Summer isn't far away at our Mid Devon home. The early spring bulbs are over, the trees have greened up over the last two weeks and cherry blossom is blowing into the rapidly growing lawn. It's nearly always the second week of April when the first swallows make it home, though one intrepid bird arrived in late March one year and was alone for more than two weeks before any others returned.
Today, I spotted the first swallow of 2012. At the moment it's a lone swallow who has spent most of the day sitting on the telephone line, singing it's mixture of song and clicks. An amplified version of that familiar noise was last heard here in September. There was great excitement on that same telephone line, as forty or fifty birds lined up for their migration to South Africa. It's a shame that so few make it back each year. We had at least eight breeding pairs under our eves, in the garage, sheds and stables last year. A big improvement from the year before, when only two pairs and a lone swallow made it back to us.

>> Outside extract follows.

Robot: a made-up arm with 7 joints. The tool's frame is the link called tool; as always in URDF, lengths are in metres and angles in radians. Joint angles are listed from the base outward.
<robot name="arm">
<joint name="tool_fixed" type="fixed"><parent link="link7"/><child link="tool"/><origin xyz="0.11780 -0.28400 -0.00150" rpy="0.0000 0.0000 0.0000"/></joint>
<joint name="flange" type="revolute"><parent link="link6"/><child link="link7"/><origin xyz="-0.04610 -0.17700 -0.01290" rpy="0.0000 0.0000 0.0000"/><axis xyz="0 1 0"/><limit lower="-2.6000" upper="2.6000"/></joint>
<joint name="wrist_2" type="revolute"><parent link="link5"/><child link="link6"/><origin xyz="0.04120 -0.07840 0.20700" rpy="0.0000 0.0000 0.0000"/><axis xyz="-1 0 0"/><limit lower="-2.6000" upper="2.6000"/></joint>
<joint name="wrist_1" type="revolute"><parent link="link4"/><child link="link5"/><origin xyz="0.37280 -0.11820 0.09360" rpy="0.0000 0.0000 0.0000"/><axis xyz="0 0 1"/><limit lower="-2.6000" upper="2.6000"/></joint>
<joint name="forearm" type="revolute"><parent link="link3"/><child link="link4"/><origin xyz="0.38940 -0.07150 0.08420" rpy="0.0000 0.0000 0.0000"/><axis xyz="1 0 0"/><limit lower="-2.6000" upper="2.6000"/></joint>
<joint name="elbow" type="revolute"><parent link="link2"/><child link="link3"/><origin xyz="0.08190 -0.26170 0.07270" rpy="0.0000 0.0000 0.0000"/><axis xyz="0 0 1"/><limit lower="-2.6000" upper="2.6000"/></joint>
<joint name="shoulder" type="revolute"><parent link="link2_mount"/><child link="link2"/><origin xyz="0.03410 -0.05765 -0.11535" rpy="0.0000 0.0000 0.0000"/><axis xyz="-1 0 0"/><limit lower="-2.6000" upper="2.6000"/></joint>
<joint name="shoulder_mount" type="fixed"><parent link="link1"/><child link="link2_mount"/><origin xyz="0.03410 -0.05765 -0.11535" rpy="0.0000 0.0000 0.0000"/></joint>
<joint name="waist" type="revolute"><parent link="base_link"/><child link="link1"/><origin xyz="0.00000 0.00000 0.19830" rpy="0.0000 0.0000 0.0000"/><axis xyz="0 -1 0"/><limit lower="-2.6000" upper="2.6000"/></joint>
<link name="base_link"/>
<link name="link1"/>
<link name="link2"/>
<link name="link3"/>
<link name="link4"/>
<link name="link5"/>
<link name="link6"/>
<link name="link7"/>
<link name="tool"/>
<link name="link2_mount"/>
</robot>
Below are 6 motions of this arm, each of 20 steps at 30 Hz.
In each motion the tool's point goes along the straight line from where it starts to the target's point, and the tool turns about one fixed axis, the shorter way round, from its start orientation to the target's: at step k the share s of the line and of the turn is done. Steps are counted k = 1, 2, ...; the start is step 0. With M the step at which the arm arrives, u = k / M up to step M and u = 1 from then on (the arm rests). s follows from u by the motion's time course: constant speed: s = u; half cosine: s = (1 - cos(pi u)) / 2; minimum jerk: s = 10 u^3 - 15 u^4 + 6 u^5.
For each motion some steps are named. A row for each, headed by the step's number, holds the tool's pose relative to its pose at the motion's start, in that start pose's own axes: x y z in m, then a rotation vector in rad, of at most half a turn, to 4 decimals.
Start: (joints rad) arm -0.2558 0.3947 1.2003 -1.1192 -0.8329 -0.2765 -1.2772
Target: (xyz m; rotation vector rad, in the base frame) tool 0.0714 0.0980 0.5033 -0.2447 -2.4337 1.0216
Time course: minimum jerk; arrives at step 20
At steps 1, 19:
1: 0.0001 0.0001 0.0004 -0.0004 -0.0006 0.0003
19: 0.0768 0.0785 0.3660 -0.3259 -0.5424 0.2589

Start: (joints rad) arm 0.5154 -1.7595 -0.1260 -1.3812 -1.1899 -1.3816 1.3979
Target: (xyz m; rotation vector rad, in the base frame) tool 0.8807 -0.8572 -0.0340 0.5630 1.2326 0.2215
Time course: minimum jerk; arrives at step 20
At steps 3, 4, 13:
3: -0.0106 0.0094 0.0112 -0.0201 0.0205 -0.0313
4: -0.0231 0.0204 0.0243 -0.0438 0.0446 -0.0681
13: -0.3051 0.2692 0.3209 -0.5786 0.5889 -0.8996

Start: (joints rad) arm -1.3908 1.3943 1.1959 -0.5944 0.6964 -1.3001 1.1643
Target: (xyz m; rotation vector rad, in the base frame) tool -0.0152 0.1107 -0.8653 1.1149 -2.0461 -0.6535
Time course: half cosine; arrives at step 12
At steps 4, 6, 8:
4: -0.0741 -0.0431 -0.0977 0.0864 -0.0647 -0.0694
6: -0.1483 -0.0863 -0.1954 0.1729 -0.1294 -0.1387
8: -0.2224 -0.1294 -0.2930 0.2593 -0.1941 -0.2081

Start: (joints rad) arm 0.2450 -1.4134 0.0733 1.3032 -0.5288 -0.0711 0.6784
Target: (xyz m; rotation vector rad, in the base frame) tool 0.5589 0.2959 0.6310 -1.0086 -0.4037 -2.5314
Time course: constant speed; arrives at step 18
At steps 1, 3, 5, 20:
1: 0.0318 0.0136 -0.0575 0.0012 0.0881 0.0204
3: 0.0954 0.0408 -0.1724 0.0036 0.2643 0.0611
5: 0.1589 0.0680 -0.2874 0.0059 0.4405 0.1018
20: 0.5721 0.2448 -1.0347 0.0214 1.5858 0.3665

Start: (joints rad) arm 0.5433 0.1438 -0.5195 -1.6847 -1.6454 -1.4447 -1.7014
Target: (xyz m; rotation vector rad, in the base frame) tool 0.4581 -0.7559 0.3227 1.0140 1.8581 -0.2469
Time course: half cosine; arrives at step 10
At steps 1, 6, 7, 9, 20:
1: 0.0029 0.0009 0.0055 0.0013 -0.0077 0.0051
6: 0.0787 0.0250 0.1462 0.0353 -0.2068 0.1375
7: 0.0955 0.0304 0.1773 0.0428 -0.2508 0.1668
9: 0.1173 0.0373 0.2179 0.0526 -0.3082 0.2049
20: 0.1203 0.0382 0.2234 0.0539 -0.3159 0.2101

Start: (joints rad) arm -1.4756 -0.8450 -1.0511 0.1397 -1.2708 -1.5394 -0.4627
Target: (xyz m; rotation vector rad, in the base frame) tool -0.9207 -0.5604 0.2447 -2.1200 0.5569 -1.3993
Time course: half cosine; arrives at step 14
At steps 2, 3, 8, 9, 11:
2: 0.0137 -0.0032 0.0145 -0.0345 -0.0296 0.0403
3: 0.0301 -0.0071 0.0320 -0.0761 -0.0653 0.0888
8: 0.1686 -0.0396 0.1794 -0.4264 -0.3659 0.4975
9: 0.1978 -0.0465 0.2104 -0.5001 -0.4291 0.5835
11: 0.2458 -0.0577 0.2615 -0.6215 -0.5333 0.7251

We converted a barn for use as our studio a few years back. As there were a few nests in the barn, the mandatory wildlife survey obligated us to put up six swallow nesting-boxes in another shed. There have been plenty of new nests built by the returning swallows, but no take up for the nest-boxes. They have so far remained empty for five years.
Maybe this is going to be the year of the nesting boxes. A bumper year for swallows. It will all depend on how many pairs succeed in their return journey to Devon.